▶

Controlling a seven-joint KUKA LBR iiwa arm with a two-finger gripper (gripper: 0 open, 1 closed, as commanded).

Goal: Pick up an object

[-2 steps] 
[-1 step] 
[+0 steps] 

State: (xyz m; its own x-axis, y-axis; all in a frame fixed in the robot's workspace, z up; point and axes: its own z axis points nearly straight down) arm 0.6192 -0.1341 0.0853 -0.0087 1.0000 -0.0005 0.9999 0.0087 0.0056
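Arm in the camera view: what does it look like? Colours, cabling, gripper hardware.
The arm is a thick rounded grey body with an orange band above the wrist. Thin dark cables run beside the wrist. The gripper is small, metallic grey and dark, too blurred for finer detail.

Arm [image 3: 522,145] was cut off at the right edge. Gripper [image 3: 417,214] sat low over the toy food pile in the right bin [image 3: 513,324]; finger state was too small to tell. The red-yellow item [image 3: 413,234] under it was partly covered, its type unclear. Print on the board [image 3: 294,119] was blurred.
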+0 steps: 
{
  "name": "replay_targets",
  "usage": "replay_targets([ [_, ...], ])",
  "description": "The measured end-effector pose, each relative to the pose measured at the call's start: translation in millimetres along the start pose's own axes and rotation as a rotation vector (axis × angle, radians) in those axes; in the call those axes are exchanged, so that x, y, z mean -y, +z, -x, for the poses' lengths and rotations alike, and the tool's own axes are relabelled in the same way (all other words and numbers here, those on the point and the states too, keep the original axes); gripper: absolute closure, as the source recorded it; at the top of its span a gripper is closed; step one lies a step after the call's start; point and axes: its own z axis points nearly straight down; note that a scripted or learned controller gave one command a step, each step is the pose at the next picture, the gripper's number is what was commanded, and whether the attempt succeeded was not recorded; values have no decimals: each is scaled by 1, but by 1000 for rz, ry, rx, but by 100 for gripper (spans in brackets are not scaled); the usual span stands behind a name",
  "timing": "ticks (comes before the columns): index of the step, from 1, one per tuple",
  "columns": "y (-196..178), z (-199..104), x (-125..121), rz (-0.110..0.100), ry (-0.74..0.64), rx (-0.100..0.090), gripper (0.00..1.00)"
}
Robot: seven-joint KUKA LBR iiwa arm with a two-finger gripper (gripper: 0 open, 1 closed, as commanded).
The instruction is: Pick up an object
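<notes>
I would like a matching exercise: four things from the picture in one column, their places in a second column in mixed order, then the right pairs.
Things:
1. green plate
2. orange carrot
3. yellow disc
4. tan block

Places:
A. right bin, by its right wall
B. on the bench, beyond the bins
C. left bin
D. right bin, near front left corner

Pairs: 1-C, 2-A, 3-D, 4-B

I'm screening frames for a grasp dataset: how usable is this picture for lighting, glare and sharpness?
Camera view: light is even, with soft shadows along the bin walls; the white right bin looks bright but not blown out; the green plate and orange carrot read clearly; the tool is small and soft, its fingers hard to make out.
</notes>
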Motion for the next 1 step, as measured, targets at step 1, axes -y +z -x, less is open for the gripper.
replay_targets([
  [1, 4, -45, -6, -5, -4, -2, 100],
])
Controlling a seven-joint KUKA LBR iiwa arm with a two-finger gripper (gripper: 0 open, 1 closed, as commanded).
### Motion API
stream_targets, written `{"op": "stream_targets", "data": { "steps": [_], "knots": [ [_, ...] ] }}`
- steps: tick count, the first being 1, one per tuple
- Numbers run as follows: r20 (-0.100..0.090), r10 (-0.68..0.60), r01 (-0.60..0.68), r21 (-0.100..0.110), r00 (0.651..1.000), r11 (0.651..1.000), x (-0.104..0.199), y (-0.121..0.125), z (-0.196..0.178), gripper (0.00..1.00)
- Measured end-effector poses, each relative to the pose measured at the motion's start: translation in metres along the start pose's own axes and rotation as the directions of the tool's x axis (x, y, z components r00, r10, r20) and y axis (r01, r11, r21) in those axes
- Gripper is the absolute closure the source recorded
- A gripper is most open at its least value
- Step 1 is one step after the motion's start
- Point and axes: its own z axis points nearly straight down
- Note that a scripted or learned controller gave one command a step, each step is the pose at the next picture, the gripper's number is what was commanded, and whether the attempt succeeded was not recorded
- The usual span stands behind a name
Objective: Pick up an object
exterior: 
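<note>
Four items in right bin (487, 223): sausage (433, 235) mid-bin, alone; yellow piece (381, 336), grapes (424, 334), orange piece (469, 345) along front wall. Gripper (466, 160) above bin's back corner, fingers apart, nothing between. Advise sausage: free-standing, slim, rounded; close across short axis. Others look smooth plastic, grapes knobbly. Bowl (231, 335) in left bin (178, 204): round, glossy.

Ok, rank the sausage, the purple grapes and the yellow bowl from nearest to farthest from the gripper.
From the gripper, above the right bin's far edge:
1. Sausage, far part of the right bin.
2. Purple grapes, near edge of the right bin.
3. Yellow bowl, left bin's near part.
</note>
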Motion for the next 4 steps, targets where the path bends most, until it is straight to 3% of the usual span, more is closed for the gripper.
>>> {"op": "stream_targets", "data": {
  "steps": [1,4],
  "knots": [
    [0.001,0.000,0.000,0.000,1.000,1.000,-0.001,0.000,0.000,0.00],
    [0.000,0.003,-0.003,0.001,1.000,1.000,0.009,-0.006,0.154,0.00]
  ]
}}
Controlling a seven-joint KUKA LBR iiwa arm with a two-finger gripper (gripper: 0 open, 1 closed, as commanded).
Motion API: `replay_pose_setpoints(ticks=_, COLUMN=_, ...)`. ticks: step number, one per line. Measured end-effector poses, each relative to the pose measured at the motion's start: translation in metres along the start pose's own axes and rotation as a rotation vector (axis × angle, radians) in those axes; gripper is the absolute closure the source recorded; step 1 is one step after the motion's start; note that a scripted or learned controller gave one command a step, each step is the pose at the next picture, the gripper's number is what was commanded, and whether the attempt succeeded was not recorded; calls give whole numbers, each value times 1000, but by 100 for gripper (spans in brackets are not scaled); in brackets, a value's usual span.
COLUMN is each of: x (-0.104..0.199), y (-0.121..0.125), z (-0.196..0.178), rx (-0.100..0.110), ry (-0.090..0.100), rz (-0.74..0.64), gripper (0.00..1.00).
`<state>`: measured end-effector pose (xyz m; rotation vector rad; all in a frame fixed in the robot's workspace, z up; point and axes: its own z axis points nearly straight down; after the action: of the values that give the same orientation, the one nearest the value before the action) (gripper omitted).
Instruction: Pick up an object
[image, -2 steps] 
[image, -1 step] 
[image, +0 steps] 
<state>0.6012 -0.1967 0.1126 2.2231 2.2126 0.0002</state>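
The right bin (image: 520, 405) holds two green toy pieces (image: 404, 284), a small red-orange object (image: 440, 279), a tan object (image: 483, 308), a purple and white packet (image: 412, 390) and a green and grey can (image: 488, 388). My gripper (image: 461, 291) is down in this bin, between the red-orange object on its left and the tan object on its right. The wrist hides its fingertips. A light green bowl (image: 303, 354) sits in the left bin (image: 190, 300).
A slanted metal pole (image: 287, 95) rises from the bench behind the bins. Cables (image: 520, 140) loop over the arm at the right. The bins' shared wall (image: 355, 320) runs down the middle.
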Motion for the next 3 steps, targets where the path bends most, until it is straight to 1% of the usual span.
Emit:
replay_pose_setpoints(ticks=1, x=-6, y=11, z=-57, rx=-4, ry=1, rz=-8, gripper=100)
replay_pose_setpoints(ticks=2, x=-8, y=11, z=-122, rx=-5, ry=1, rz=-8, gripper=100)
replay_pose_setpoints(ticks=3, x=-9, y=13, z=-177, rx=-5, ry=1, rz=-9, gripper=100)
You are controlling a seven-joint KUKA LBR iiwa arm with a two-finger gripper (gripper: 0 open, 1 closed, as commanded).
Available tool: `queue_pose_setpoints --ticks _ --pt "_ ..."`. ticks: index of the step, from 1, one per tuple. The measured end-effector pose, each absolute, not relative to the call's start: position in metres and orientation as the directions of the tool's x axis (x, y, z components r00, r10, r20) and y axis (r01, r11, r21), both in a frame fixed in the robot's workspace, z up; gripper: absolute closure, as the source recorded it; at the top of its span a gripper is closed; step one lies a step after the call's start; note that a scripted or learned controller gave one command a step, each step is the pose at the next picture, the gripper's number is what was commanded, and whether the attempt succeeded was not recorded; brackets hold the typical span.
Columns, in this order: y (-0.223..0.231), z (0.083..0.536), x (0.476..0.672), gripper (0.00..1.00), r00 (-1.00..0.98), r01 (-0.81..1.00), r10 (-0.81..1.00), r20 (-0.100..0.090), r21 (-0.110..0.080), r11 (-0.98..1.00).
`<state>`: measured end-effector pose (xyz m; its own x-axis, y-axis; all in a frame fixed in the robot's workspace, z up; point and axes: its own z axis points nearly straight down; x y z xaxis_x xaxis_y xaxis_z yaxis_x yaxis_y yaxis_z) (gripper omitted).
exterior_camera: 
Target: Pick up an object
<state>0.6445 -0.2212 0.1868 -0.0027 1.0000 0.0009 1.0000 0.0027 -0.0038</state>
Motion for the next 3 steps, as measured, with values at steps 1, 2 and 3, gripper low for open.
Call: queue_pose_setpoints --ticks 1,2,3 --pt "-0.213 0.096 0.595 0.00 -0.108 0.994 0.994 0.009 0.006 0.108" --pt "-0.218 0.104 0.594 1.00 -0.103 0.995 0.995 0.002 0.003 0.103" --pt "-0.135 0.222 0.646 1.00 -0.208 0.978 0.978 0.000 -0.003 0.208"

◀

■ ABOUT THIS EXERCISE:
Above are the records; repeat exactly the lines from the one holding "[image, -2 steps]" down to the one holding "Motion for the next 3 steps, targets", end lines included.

■ ANSWER TO THIS PROBLEM:
[image, -2 steps] 
[image, -1 step] 
[image, +0 steps] 
<state>0.6012 -0.1967 0.1126 2.2231 2.2126 0.0002</state>
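The right bin (image: 520, 405) holds two green toy pieces (image: 404, 284), a small red-orange object (image: 440, 279), a tan object (image: 483, 308), a purple and white packet (image: 412, 390) and a green and grey can (image: 488, 388). My gripper (image: 461, 291) is down in this bin, between the red-orange object on its left and the tan object on its right. The wrist hides its fingertips. A light green bowl (image: 303, 354) sits in the left bin (image: 190, 300).
A slanted metal pole (image: 287, 95) rises from the bench behind the bins. Cables (image: 520, 140) loop over the arm at the right. The bins' shared wall (image: 355, 320) runs down the middle.
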Motion for the next 3 steps, targets where the path bends most, until it is straight to 1% of the usual span.

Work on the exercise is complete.